ACTH-dependent Cyclic Cushing Syndrome With Successful Pregnancy and Early Postpartum Relapse

Abstract

Cyclic Cushing syndrome (CS) is a rare form of CS characterized by intermittent episodes of hypercortisolism. We report the case of a 30-year-old female who was diagnosed with ACTH-dependent Cushing disease, confirmed by initial biochemical tests and pituitary imaging. Although surgery was planned, she experienced spontaneous remission for several months, followed by pregnancy, and subsequently relapsed in the early postpartum period. Transsphenoidal resection of a left-sided pituitary adenoma was then performed, confirming an ACTH-secreting tumor. A review of the literature revealed that this case contributes to the increasing number of patients with cyclic CS, with particular attention to the challenges of diagnosing hypercortisolism during pregnancy. While cases of Cushing disease recurrence after pituitary surgery in the immediate postpartum period have been documented, this is the first reported case of early postpartum relapse in cyclic CS. This case highlights the importance of long-term follow-up in patients with a high index of suspicion for cyclic CS, as well as the diagnostic challenges in managing the condition during pregnancy and the peripartum period.

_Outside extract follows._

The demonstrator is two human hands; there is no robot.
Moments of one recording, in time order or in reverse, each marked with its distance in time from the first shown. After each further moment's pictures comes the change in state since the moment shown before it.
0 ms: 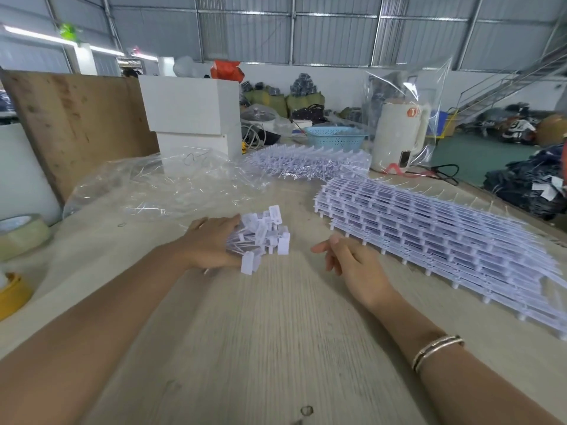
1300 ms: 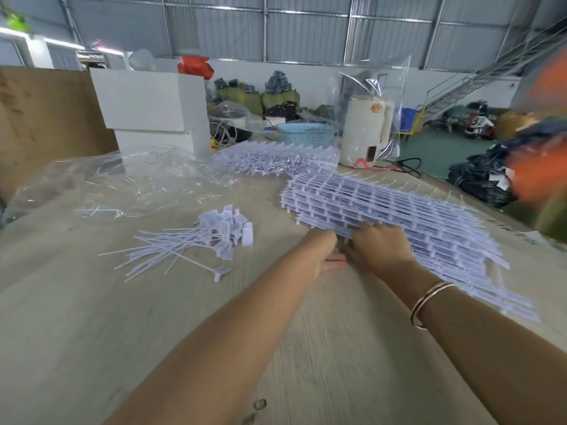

Keywords: ACTH-dependent Cushing syndrome; cyclic Cushing syndrome; postpartum relapse; pregnancy.

Figure 1.

Clinical findings of Cushing syndrome during presentation in our case. (A) Round face; (B) acne with acanthosis nigricans; (C) red-purple striae on the abdomen.

Figure 2.

Coronal T1-weighted MRI pituitary at diagnosis and after transsphenoidal surgery. (A) A hypointense lesion on the T1-weighted image in the left anterior pituitary region, measuring 0.6 × 0.5 × 0.5 cm (yellow arrow). (B) The lesion exhibited minimally delayed enhancement following gadolinium contrast administration (red arrow). (C) Follow-up MRI 6 months after transsphenoidal surgery. Abbreviation: MRI, magnetic resonance imaging.

Figure 3.

Timeline changes of 24-hour urinary cortisol level over the years. Normal limit reference value for 24-hour urine cortisol: 11.8 to 485.6 nmol/24 hours.

Figure 4.

ACTH-secreting pituitary adenoma. (A) Tumor cells arranged in solid sheets (low magnification, H&E stain). (B) Cytologically, the tumor cells have uniform round nuclei, stippled chromatin texture, inconspicuous nucleoli, and a modest to ample amount of basophilic cytoplasm (high magnification, H&E stain). (C) The tumor cells express strong and diffuse cytoplasmic reactivity for ACTH on immunohistochemistry. Abbreviation: H&E, hematoxylin and eosin.

Figure 5.

Proposed diagnostic algorithm for suspected cyclic Cushing syndrome.